Depoimento de Rogério Brandão – Médico Oncologista
Babi, o texto é realmente lindo! E muito interessante por ter sido escrito por um médico, para o qual o sofrimento humano é vivenciado diariamente. O que ele ouviu da criança é realmente surpreendente. Minha irmã mais nova é pediatra e sei o quanto ela sofre e se apega a alguns pacientes. Acho que todo médico se acha um pouco onipotente mesmo porque muitas vezes tem a vida em suas mãos e, ao mesmo tempo, tem necessidade de acreditar que existe algo além dessa existência. Faz a gente pensar…
Oi, Babi1!!
Ai, q emmocionante mesmoo!
A vida é mesmo uma caixinha de surpresas… E não podemos perder tempo e deixá-la passar!
Beijinhos!
Aiii, já conhecia, mas é impossível ler e não achar lindo demais!! Bjão pra vc!!
Oi Babi, já conhecia este texto e fiquei muito emocionada na primeira vez que li. É tão verdadeiro e desmistifica a visão que muitos médicos, não todos e aí consta os especiais e iluminados, nos dão de que trabalham no automático depois de um certo tempo. Humaniza.

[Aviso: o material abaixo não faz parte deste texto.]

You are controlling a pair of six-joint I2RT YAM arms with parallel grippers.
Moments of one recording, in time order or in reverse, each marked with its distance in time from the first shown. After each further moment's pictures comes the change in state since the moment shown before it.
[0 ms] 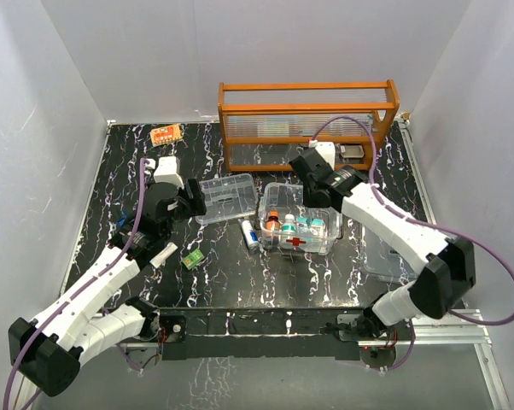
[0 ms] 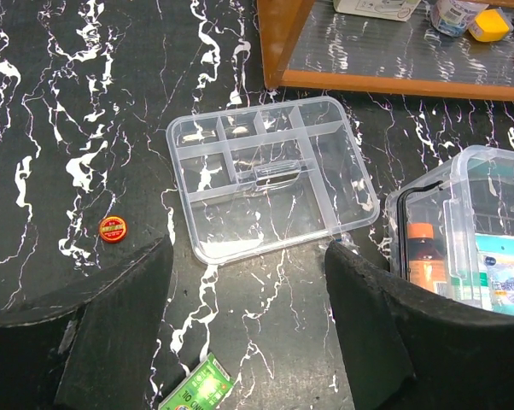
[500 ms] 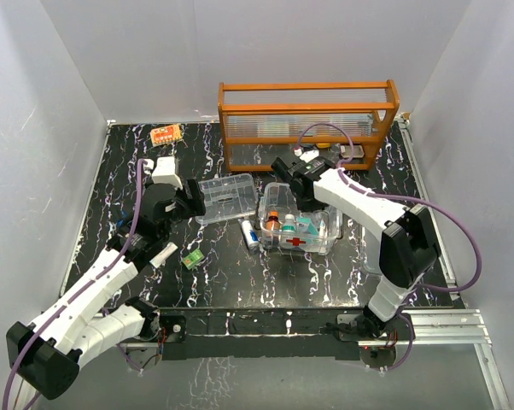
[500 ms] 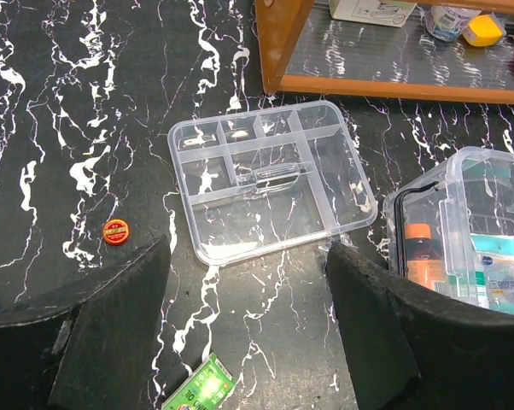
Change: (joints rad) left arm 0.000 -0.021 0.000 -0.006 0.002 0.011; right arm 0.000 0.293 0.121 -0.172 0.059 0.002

Bacana mesmo. legal ter postado!
Um beijo cheio de carinho pra ti!
Sabe, Babi, que essas lições a gente acaba infelizmente aprendendo e muito nesses ambientes, onde as pessoas estão mais sensíveis e sensibilizadas também… É incrível parar um instante e ouvir o que os pacientes tem a nos dizer, sobre suas experiências no hospital, e sua experiência de vida, a gente dá muito mais valor a vida depois de uma cena dessas.
É por isso que sempre acabo atrasando minhas tarefas onde trabalho, pq jamais consigo deixar passar em branco uma mensagem, uma lição, um conselho, de um paciente que me chame para conversar. Eles sempre tem muito, mas muito mesmo a nos ensinar! Adorei o texto do teu post, vou repassar para meus colegas de hospital!
Um beijo grande,
Nine
Babi,
A história é realmete linda, mas confesso que só de pensar em um criança com cancer sinto um frio enorme na espinha…
Nossa que história linda, bem comovente e verdadeira.